Ah, the early days of “Civilization,” or “Civ” in tech-speak. This classic Sid Meier game ran on PC DOS — no games ran on Windows 3 in the early 1990s — which basically locked out mere mortals from playing it.

That is, you needed to know how to reconfigure autoexec.bat and config.sys to load extended memory and mouse drivers so that “Civ” could run.

“You had to know technology to even play games,” says George Jones, editorial director of GamePro, an InfoWorld sister publication. “Back then there was no Internet resource to help you, and so you had had to figure it out on your own. It was crazy.”

When PC games finally reached the masses, thanks largely to Windows 95, techies were already masters of “Doom,” “Quake,” “Counterstrike,” and “World of Warcraft.” (Let the jocks play “Madden NFL” — why throw a football for a touchdown when you can toss a flash grenade through a window and storm the door for a beat-down?)

Today, Jones figures more than half of all hard-core PC gamers work in tech.

Jerald Block, a psychiatrist specializing in the gamer lifestyle, agrees: “There’s a large overlay between people who game and people who chose technology for work,” he says, adding, “Some people can read people, others can understand … a computer.”

Stupid users are lost in the virtual world

The single experience nearly every tech worker shares is that, at some point in their career, they’ve had to deal with stupid users, more stupid users, and even more stupid users. These users rarely respect the unsung tech worker — and PC games can provide an opportunity for a little payback.

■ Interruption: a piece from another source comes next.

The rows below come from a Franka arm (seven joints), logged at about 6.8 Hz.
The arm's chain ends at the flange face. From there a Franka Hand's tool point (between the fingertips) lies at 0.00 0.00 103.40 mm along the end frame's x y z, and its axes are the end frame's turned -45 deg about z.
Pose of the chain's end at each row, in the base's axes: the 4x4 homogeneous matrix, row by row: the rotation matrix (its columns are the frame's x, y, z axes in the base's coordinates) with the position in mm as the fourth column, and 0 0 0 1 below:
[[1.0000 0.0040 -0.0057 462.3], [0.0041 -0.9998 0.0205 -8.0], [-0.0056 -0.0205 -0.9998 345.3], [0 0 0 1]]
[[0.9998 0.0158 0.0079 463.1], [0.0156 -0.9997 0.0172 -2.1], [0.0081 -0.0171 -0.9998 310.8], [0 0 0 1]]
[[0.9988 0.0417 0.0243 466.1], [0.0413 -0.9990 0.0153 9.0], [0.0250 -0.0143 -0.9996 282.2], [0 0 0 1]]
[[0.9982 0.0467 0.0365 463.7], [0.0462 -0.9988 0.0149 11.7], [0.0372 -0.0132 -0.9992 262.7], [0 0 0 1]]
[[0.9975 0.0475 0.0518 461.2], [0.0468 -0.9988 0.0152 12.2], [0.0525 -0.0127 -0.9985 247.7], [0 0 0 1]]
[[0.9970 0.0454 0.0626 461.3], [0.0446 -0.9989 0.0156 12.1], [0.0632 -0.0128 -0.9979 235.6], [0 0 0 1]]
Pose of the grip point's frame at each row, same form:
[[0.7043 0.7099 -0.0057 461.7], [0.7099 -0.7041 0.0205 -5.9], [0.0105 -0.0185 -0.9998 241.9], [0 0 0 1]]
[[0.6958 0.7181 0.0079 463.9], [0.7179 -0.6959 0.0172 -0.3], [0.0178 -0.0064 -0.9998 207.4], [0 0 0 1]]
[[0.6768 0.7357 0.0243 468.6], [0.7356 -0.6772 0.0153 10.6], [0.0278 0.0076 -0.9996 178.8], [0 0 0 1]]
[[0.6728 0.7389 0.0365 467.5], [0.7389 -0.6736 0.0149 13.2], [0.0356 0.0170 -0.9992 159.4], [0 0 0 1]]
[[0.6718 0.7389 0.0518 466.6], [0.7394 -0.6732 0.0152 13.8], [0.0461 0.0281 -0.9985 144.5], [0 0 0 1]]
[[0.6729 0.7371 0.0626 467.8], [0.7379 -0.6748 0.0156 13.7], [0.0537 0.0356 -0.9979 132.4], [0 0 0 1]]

Let’s face it: There’s a tinge of happiness when one of these smug users creeps around the corner and right into your sniper crosshairs. It’s your “Call of Duty” to put the poor sap out of his misery. Even better, the next day you can chuckle at him in the cafeteria line.

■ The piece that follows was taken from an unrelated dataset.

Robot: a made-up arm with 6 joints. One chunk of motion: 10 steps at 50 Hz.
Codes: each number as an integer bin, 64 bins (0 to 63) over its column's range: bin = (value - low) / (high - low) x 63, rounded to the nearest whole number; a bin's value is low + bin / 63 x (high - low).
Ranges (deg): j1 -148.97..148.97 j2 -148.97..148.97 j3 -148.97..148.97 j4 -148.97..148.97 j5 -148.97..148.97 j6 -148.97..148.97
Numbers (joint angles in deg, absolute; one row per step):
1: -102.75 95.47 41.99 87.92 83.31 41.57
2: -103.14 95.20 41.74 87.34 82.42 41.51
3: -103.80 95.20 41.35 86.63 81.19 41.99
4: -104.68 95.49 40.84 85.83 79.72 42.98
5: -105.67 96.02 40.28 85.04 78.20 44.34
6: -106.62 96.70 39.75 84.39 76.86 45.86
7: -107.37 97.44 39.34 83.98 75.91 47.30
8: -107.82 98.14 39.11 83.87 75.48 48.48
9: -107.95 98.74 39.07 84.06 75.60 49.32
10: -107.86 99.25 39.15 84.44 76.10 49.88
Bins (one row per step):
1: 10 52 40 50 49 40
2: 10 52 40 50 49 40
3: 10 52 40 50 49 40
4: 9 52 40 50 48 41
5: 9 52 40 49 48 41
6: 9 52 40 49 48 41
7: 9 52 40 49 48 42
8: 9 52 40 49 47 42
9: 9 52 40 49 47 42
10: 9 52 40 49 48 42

Indeed, users should thank techies for creating an industry of sophisticated games. When users look at a game screen, they probably wouldn’t notice poorly overlapping 3-D images if a Hammer of Judgment hit them over the head.

But best-selling games such as “Fallout 3” don’t have shoddy graphics rendering or crude artificial intelligence because “top game developers know their work will be scrutinized by trained eyes,” explains Jones. “You can’t fool them.”

Solving problems with bloody execution

Many tech workers are fervent problem solvers. Some are strategic, some tactical. Some solve problems through reverse engineering, others by invention, and a few by sheer luck. PC games play smartly into the many aspects of this problem-solving passion.

In “Civilization IV: Beyond the Sword,” a player spends days, weeks, or maybe months shaping a civilization from the beginning of time to the modern era.

The goal is to emerge as the leader, and there’s not just one solution or path to success. “It’s the ultimate problem-solving experience,” Jones says, “and epitomizes the mind frame of the tech worker.”

Of course, many tech workers don’t have weeks or even hours to solve a problem. That’s where “StarCraft” comes in. In this game, you’re a military leader of an alien species. The game calls for quick thinking and some serious team management during short missions.

“StarCraft” perhaps best mirrors the challenges and successes of life in IT. “‘StarCraft’ is firefighting,” says Jones.

“Things are crumbling, and you have to figure out how to fix it in 25 minutes. It’s the nature of IT work.” (FYI, “StarCraft II” is planned for release next year.)